Thrift is a remote invocation component of Google-like Protobuf, which Facebook developed open source. However, PROTOBUF only has serialization of data, and only binary protocols are supported, and there is no remote call section. Protobuf native Support Cpp,python,java, in addition to third-party implementation of Objectc,ruby and other languages. And thrift is the realization of serialization, transmission, protocol definition, remote invocation and other functions, more cross-language capabilities. In some respects they can be substituted for each other, but in some respects they have their own scope of application.
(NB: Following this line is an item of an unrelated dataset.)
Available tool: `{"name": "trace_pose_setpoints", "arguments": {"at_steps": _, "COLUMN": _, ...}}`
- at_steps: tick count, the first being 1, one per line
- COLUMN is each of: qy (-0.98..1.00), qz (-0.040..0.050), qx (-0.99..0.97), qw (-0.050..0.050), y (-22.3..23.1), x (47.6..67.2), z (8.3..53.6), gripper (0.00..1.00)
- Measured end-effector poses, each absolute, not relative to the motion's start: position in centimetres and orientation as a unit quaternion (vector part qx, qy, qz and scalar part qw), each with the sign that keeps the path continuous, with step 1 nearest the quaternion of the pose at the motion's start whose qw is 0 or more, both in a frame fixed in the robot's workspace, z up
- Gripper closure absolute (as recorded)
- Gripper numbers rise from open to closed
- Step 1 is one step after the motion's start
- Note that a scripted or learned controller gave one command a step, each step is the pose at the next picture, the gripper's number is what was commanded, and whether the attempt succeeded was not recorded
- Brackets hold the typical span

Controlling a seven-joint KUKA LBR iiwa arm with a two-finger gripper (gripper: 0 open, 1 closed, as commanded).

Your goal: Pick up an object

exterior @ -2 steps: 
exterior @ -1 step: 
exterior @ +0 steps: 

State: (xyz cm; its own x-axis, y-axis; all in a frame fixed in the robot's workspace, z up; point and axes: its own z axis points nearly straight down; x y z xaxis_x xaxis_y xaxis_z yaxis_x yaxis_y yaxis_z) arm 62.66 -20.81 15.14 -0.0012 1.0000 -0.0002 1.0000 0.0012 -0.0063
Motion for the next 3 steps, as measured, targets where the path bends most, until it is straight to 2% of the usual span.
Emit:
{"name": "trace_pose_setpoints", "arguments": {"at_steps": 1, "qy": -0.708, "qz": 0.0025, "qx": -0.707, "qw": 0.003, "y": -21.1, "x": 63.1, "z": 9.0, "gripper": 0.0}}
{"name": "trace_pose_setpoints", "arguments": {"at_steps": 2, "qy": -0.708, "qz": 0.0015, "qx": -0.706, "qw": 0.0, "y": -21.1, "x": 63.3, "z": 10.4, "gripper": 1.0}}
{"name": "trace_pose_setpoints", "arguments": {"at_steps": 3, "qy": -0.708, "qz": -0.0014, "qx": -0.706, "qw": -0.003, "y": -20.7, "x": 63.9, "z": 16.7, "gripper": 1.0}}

Thrift installation and Thrift Python related modules ~
The code is as follows |
Copy Code |
Http://www.apache.org/dist//thrift/0.9.1/thrift-0.9.1.tar.gz Tar zxvf thrift-0.8.0.tar.gz CD thrift-0.8.0 ./configure-with-cpp=no Make sudo make install sudo pip install thrift |
Here are the thrift and hbase modules that can generate Python ~
Thrift-gen py/home/ubuntu/hbase-0.98.1/hbase-thrift/src/main/resources/org/apache/hadoop/hbase/thrift/ Hbase.thrift
The code is as follows |
Copy Code |
From Thrift.transport import Tsocket
From Thrift.protocol import Tbinaryprotocol
From HBase import HBase
Transport=tsocket.tsocket (' localhost ', 9090)
Protocol=tbinaryprotocol.tbinaryprotocol (transport)
Client=hbase.client (Protocol)
Transport.open ()
Client.gettablenames () |
The version of HBase 0.98 looks like there is no thrift related to the formation, I am here with the 0.94 version of the fix.